Unlike most constraints, Sub-class constraints do not have an operator that is specified as a parameter to a constraint.

Loop Constraints

Loop Constraints assert that two paths refer to the same object. The valid operators are IS and IS NOT. The Path and LoopPath in such a query must always be a Class(for example - Gene is a valid path). Also, the operators IS and IS NOT map to the ops = and != when they are used in XML serialisation. The example below is an example of a Loop Constraint.

In [19]:
query=service.new_query("Gene")
In [20]:
query.add_view("homologues.gene.primaryIdentifier","homologues.homologue.primaryIdentifier")
Out[20]:
<intermine.query.Query at 0x7fc4b4b76a20>
In [21]:
query.add_constraint("Gene", "IN", "H. sapiens orthologues of FlyTF_site_specific_1", code = "A")
Out[21]:
<ListConstraint: Gene IN H. sapiens orthologues of FlyTF_site_specific_1>
In [22]:
query.add_constraint("homologues.homologue", "IS NOT", "Gene", code = "B")
Out[22]:
<LoopConstraint: Gene.homologues.homologue IS NOT Gene>
In [23]:
for row in query.rows(size=10):
    print(row["homologues.gene.primaryIdentifier"],row["homologues.homologue.primaryIdentifier"])
1390 1385
1390 466
1390 FBgn0265784
1390 MGI:88495
1390 RGD:2402
1390 WBGene00000793
1390 ZDB-GENE-030131-7031
1390 ZDB-GENE-050417-150
6935 25988
6935 9839
Range Constraints

Range Constraints are used for testing where a value lies relative to a set of ranges.These constraints require that the value of the path they constrain should lie in relationship to the set of values passed according to the specific operator.

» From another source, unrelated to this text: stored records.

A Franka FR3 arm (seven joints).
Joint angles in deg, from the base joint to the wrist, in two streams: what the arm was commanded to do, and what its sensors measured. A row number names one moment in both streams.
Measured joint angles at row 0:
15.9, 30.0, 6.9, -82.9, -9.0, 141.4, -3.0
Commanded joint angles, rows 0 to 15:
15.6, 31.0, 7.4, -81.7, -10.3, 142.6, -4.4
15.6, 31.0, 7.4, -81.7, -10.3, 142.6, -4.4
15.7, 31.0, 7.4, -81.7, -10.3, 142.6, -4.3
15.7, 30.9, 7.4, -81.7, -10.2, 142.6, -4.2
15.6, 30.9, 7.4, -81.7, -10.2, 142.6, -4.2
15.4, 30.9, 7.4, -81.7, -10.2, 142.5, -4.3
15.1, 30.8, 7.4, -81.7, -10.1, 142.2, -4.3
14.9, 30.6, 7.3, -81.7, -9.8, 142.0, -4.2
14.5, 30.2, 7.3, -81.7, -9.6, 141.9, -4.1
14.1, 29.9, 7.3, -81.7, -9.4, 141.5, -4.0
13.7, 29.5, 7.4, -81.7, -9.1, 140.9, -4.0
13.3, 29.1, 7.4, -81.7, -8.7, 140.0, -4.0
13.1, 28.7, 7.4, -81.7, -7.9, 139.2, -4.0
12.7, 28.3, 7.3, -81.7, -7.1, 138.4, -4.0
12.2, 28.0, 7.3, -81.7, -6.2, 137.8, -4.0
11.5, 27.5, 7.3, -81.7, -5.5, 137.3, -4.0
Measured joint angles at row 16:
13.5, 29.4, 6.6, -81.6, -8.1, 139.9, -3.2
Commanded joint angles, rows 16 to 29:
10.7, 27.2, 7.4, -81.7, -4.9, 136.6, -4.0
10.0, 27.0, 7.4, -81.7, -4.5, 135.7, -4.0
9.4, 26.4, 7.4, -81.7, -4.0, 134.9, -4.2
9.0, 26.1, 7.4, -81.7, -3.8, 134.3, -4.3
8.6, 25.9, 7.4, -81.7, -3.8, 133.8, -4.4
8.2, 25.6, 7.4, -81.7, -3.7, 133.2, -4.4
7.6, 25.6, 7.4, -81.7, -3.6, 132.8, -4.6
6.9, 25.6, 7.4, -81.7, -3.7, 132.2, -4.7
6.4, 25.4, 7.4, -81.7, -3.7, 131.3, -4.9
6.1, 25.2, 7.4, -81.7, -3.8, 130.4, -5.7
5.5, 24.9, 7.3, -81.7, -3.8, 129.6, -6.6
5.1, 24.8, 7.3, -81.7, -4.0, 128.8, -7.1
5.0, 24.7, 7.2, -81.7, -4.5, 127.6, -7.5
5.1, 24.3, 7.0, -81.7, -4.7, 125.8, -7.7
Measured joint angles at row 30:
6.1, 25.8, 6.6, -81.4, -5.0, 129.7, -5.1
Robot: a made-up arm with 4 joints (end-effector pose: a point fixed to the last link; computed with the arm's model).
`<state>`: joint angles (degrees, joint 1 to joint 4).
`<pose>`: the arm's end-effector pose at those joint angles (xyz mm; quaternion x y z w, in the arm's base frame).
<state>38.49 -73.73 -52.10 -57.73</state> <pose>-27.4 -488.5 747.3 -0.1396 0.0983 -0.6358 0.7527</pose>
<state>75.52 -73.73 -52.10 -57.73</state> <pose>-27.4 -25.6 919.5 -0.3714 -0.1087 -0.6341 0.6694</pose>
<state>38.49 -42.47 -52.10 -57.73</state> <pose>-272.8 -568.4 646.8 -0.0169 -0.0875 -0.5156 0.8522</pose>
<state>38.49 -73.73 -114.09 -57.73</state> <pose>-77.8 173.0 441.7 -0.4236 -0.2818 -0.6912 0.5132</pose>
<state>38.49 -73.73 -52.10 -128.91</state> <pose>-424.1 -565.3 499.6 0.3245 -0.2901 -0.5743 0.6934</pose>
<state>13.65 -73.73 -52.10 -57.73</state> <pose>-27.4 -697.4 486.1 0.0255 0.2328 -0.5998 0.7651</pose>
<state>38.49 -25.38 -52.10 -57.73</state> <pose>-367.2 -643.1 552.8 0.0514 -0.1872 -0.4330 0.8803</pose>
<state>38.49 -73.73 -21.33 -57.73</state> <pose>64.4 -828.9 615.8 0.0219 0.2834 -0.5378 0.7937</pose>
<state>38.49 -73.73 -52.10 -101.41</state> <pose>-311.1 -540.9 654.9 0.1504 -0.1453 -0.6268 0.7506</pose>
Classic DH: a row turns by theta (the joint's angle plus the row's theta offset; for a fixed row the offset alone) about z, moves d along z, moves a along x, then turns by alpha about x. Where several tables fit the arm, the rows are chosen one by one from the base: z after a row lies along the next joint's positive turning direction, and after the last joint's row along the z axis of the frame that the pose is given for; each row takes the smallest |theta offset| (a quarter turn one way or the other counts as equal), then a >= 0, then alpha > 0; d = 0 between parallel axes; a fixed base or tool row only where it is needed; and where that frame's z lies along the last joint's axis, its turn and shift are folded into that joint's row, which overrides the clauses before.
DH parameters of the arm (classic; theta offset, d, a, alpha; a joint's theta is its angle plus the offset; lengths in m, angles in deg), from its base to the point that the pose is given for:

Valid operators are OVERLAPS, DOES NOT OVERLAP, WITHIN, OUTSIDE, CONTAINS and DOES NOT CONTAIN. Here is an example of Range Constraint.

In [24]:
query=service.new_query()
In [25]:
query.add_view("SequenceFeature.organism.shortName", "SequenceFeature.chromosomeLocation.locatedOn.primaryIdentifier", "SequenceFeature.chromosomeLocation.start", "SequenceFeature.chromosomeLocation.end" )
Out[25]:
<intermine.query.Query at 0x7fc4b4bd0c18>
In [26]:
query.add_constraint("chromosomeLocation", "OVERLAPS", ["X:94248091..143371935"])
Out[26]:
<RangeConstraint: SequenceFeature.chromosomeLocation OVERLAPS ['X:94248091..143371935']>
In [27]:
for row in query.rows(size=4): 
    print(row)

This tutorial summed up some of the important constraint types. In the next tutorial we will look at some of the other features of a query.